### WHAT TO DO
With the line containing "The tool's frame" as the starting point, output every line of the data below through its final line, character for character.

### GIVEN INFORMATION
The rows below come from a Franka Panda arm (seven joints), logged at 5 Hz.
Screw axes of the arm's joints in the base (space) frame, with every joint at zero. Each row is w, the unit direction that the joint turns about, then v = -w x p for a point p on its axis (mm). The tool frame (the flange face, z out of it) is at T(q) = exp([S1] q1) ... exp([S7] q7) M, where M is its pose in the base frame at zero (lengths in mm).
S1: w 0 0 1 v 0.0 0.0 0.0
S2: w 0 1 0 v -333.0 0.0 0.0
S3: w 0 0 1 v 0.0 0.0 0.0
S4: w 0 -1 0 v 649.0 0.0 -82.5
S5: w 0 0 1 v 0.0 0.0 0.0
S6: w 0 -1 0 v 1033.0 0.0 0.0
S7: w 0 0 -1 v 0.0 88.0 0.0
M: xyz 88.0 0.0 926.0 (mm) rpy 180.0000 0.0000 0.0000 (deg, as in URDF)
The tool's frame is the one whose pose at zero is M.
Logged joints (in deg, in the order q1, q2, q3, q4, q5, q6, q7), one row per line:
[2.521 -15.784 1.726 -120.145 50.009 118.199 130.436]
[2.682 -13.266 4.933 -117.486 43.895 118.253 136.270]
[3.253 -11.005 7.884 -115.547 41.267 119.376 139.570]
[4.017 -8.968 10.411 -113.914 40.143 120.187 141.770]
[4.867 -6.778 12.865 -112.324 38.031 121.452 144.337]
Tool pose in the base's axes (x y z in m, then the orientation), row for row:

### FINISHED EXERCISE
The tool's frame is the one whose pose at zero is M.
Logged joints (in deg, in the order q1, q2, q3, q4, q5, q6, q7), one row per line:
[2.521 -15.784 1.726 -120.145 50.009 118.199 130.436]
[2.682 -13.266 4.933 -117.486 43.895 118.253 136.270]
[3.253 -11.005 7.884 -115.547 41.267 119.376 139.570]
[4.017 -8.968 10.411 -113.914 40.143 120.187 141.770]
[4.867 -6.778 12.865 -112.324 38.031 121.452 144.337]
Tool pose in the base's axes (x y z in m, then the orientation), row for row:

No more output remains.